**Exercise instructions**
Keeping every character intact, repeat the whole listing.

---------- Data

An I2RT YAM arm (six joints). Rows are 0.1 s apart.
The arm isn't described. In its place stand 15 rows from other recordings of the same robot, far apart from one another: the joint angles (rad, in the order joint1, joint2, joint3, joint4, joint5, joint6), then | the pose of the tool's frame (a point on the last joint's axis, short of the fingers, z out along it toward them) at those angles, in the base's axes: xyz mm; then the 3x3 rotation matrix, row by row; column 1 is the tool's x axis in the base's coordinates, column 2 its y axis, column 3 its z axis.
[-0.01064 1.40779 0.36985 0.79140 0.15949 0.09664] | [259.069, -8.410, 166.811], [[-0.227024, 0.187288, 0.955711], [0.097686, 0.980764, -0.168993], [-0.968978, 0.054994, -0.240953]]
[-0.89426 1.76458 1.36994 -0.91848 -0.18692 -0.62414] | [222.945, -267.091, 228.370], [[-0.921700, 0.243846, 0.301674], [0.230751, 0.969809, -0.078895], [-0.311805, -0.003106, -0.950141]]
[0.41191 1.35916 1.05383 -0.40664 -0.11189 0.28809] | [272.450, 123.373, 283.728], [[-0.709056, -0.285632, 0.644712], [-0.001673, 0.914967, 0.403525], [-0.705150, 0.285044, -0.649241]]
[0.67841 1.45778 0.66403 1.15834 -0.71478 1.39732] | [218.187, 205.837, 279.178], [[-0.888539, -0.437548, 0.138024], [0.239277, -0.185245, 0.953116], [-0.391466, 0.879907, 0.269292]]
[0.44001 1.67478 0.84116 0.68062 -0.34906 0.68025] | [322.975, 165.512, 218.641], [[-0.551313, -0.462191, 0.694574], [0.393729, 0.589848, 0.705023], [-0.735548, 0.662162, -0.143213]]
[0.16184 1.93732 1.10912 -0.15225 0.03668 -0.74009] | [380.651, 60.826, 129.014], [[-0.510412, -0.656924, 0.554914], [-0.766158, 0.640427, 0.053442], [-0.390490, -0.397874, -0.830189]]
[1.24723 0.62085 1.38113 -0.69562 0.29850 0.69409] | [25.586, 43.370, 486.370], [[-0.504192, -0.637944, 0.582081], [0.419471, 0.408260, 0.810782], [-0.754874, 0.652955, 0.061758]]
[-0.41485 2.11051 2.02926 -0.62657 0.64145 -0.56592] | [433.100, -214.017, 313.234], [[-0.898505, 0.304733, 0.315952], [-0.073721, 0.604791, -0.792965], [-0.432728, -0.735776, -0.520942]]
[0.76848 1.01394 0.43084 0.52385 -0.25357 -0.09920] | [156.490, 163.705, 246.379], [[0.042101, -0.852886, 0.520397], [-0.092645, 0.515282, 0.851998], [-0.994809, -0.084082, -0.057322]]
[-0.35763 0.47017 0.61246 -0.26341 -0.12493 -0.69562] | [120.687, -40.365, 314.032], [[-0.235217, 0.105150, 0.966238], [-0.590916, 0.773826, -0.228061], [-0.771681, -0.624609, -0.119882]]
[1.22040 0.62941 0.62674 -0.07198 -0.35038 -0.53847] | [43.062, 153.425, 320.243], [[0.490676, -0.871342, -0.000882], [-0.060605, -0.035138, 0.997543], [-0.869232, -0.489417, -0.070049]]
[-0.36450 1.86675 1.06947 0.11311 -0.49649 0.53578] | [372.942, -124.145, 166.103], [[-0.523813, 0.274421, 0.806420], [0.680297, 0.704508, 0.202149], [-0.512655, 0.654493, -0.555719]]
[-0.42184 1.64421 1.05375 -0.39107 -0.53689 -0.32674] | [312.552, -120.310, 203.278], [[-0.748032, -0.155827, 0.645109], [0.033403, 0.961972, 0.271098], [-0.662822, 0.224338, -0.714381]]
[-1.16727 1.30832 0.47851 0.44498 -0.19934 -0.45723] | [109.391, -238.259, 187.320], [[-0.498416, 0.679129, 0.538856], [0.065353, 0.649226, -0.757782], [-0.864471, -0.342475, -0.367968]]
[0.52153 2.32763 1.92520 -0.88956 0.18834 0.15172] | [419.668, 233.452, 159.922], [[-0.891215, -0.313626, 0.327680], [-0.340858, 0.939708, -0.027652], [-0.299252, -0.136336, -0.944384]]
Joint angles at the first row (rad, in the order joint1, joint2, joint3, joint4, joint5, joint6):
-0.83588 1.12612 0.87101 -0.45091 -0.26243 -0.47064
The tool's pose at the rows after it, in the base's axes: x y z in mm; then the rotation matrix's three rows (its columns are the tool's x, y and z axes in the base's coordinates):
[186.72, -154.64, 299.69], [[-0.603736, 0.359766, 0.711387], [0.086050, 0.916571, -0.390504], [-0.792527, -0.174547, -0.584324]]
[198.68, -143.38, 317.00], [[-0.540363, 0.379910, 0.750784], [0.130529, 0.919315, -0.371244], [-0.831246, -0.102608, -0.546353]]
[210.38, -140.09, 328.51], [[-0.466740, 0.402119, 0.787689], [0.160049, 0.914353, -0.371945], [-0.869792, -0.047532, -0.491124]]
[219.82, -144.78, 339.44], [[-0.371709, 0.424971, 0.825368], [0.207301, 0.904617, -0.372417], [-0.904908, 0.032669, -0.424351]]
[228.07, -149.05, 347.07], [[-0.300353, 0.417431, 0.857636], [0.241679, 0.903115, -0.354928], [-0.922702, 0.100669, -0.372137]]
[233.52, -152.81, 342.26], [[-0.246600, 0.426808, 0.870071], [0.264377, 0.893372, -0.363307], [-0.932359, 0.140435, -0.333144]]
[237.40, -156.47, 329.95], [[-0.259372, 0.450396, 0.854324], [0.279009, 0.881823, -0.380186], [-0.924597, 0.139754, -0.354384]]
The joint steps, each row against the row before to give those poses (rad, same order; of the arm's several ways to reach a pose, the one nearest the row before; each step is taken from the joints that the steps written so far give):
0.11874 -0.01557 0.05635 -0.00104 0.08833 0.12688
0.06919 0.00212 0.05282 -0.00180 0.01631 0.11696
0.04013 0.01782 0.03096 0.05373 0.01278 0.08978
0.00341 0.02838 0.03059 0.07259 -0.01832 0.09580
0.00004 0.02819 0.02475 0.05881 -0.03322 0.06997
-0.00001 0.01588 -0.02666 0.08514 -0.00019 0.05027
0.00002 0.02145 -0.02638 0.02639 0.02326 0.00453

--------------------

**Response**
An I2RT YAM arm (six joints). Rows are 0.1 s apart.
The arm isn't described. In its place stand 15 rows from other recordings of the same robot, far apart from one another: the joint angles (rad, in the order joint1, joint2, joint3, joint4, joint5, joint6), then | the pose of the tool's frame (a point on the last joint's axis, short of the fingers, z out along it toward them) at those angles, in the base's axes: xyz mm; then the 3x3 rotation matrix, row by row; column 1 is the tool's x axis in the base's coordinates, column 2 its y axis, column 3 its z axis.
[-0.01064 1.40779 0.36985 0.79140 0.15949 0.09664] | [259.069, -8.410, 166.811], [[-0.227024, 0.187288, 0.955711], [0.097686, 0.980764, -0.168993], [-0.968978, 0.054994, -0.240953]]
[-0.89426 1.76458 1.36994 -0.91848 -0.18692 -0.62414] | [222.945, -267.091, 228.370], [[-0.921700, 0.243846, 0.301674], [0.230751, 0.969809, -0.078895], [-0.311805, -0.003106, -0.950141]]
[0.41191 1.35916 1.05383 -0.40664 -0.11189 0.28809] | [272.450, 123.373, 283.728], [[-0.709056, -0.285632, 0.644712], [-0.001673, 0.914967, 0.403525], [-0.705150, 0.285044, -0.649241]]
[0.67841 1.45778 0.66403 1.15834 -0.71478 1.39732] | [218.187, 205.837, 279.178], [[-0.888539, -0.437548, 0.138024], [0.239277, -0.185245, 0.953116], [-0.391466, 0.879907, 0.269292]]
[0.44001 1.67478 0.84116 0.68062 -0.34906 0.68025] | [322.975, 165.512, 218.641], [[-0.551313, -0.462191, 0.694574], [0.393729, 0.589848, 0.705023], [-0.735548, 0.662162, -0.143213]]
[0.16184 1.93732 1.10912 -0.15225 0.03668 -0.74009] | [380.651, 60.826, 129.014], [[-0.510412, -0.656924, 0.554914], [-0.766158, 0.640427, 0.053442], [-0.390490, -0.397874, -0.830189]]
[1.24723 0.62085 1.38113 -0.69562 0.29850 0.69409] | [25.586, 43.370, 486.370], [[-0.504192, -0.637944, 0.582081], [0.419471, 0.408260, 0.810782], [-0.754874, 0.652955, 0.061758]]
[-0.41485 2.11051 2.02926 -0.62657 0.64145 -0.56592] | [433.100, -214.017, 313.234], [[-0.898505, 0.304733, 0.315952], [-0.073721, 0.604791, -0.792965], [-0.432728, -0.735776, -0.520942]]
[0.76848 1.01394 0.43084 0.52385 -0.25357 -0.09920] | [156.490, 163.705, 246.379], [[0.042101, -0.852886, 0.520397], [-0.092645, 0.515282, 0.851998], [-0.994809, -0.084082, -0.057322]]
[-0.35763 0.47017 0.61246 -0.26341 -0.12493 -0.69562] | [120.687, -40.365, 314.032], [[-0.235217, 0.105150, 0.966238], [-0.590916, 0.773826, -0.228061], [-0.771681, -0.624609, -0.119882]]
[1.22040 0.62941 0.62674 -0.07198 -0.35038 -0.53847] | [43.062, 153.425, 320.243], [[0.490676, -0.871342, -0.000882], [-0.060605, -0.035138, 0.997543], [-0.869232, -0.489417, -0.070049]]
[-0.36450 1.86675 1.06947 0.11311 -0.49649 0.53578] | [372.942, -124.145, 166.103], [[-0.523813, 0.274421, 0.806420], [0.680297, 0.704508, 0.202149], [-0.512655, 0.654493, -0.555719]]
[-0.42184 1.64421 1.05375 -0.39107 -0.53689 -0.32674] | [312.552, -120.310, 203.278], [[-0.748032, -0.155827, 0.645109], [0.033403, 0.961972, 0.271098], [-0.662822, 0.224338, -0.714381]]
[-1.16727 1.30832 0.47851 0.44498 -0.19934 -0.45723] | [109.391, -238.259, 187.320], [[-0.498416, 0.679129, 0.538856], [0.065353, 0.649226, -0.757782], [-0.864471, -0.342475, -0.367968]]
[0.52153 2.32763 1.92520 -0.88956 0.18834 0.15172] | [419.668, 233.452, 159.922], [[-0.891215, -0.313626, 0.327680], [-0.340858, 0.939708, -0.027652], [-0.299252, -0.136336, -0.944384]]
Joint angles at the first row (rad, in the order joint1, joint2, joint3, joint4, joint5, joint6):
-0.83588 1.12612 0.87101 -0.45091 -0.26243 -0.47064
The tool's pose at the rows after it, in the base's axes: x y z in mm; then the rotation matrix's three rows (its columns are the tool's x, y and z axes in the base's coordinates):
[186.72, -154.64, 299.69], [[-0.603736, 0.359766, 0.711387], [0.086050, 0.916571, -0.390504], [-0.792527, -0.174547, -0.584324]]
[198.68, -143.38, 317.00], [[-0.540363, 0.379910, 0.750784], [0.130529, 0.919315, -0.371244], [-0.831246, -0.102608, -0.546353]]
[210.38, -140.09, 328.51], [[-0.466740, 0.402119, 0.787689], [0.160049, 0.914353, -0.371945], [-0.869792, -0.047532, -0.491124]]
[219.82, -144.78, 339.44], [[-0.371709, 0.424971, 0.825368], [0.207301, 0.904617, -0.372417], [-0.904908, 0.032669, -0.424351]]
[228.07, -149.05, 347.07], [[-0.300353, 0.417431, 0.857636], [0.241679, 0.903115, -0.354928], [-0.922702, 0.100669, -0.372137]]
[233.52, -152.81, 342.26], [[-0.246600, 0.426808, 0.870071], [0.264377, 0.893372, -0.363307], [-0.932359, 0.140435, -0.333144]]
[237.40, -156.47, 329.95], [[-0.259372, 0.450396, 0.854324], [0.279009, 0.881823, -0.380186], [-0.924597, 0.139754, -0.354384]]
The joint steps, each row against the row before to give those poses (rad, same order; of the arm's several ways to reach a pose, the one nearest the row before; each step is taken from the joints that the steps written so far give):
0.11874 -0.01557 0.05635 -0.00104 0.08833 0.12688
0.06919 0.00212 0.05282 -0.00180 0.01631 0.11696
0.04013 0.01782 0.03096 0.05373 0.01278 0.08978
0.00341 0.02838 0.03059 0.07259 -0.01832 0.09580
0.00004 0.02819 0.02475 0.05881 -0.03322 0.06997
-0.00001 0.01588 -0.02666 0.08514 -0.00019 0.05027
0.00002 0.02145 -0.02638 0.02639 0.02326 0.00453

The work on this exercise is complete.